Task brief = Check every line of the data below for the word "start", then give only the number of lines that have it.

Material provided =
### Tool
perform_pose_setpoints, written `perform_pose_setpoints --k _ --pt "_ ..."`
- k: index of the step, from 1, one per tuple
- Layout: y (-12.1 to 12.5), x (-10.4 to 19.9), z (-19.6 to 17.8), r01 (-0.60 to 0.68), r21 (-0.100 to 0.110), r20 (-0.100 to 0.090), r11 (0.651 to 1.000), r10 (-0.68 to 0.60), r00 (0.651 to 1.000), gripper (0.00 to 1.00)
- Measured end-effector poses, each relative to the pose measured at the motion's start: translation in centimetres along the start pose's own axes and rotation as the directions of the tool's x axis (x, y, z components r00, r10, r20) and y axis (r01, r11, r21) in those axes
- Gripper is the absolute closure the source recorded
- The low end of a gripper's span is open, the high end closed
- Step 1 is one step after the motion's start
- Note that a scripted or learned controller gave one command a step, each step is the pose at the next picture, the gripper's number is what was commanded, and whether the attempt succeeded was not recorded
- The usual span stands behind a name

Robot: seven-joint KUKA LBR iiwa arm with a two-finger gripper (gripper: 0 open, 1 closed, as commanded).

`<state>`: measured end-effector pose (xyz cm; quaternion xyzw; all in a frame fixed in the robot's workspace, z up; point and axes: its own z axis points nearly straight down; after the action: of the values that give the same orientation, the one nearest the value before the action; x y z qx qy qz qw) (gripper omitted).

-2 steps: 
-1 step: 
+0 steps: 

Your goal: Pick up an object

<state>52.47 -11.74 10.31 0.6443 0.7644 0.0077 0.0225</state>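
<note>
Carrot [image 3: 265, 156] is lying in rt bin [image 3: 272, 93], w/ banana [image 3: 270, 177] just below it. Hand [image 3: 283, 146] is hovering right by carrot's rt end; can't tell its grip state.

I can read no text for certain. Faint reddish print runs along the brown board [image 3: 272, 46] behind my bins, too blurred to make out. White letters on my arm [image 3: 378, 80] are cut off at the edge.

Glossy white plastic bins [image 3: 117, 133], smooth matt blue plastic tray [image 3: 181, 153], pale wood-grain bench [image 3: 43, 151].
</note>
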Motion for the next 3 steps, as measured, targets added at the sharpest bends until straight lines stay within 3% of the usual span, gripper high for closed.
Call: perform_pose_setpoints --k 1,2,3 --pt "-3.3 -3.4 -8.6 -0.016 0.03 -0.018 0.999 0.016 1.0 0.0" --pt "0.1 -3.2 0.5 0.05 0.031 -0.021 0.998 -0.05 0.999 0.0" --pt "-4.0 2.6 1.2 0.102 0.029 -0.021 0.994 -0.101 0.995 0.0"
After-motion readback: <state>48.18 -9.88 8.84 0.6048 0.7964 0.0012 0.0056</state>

Result of this task = 2